Member of the Ohio House of Representatives from the 43rd district
- In office January 2, 2007 – December 31, 2010
- Preceded by: Mary Taylor
- Succeeded by: Todd McKenney

Personal details
- Born: May 4, 1972 (age 54) Akron, Ohio
- Party: Democratic
- Alma mater: Tufts University, Kent State University, University of Akron
- Profession: Attorney, Reporter

= Steve Dyer =

American politician (born 1972)

Steve Dyer (born May 4, 1972) is a former Democratic member of the Ohio House of Representatives, who represented the 43rd District from 2007 to 2010.

==Life and career==
A former reporter for the Akron Beacon Journal, Dyer graduated with a law degree from the University of Akron. He received his bachelor's degree from Tufts University.

==Ohio House of Representatives==
When incumbent Mary Taylor ran for Ohio Auditor, Dyer sought to replace her. Facing another political newcomer in Republican Christina Croce, Dyer won, taking the Forty Third District. He was sworn into his first term on January 2, 2007.

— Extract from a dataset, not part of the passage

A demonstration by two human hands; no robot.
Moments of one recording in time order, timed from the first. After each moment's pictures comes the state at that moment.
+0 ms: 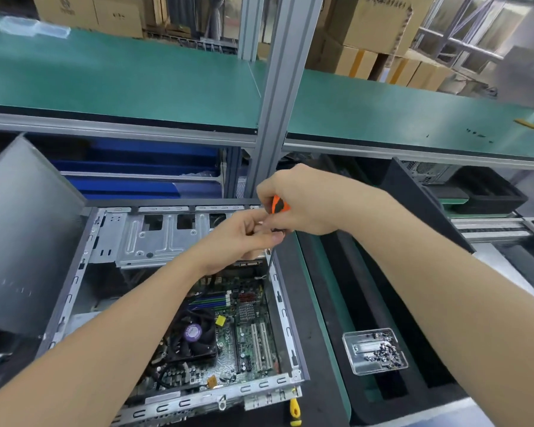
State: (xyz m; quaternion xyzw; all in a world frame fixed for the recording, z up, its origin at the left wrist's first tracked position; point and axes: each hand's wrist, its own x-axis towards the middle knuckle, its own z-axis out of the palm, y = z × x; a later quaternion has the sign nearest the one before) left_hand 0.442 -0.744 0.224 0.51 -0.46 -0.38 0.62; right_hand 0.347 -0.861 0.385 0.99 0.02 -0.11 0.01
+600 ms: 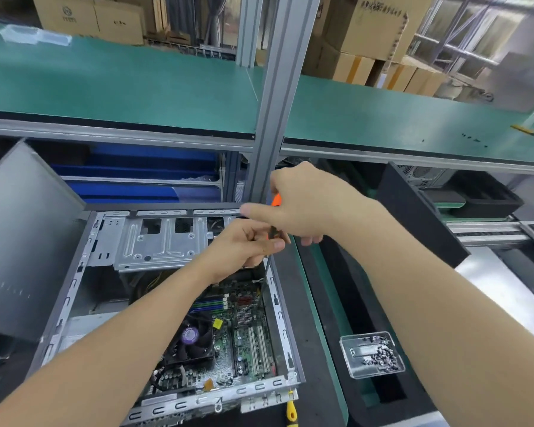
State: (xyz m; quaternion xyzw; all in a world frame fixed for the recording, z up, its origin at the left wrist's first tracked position) left_hand 0.427 -0.751 0.221 0.53 -0.41 -0.36 0.65; right_hand 0.340 -0.855 0.379 0.99 -0.11 -0.03 -0.04
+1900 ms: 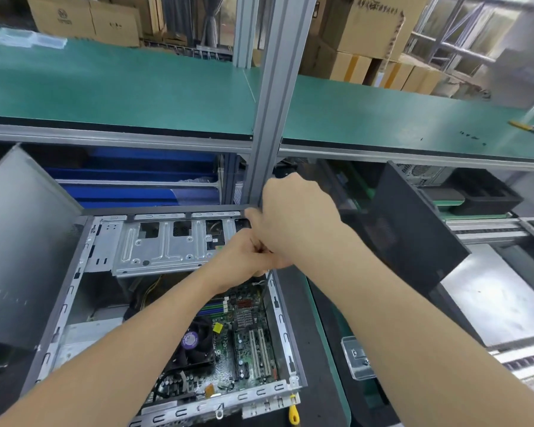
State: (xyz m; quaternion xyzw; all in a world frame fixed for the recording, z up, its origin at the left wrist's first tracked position) left_hand 0.415 -0.752 0.225 0.58 -0.42 -0.34 0.60; right_hand 0.344 -0.822 0.360 0.98 -0.21 0.03 0.04
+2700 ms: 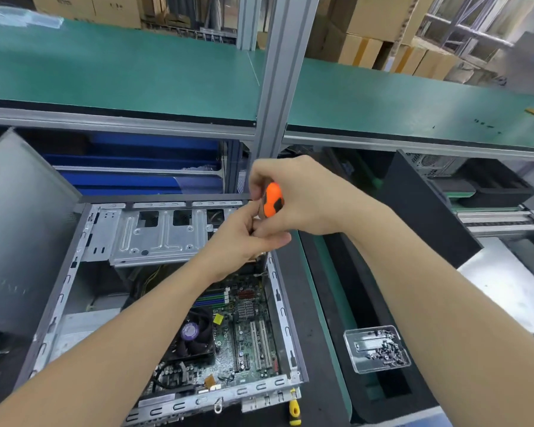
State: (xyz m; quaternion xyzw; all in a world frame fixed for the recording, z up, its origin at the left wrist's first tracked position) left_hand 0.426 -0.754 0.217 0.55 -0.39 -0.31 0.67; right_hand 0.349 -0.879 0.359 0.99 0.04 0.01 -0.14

Dyer advocated in the issues he valued, notably education. Along with Governor of Ohio Ted Strickland, Dyer created the evidence based model, which was a school funding system that evaluated each state school district and appropriated a funding stream. Before this, Ohio school funding had been marked as unconstitutional. He also became an advocate for homeowner protections.

In 2008, Dyer faced Republican Judy Jones. In an overwhelmingly Democratic year, Dyer won a second term and the Ohio House of Representatives was won by Democrats. In his second term, Dyer was named Chairman of the House Finance Committee's Subcommittee on Primary and Secondary Education.

With 2010, Dyer ran for a third term, and Todd McKenney, a councilman from New Franklin, Ohio, was his Republican opponent. In an overwhelmingly Republican year, the race proved to be contentious. McKenney defeated Dyer. Following his defeat, Dyer became an analyst for the liberal think tank Innovation Ohio.

Dyer filed petitions with the Summit County Board of Elections on February 2, 2011 to run for a judgeship in the Barberton Municipal Court District. The only Republican to file was Barberton Municipal Court Clerk Christine Croce.

Dyer successfully ran for an at large seat on Green City Council in 2015. He began his service in January 2016.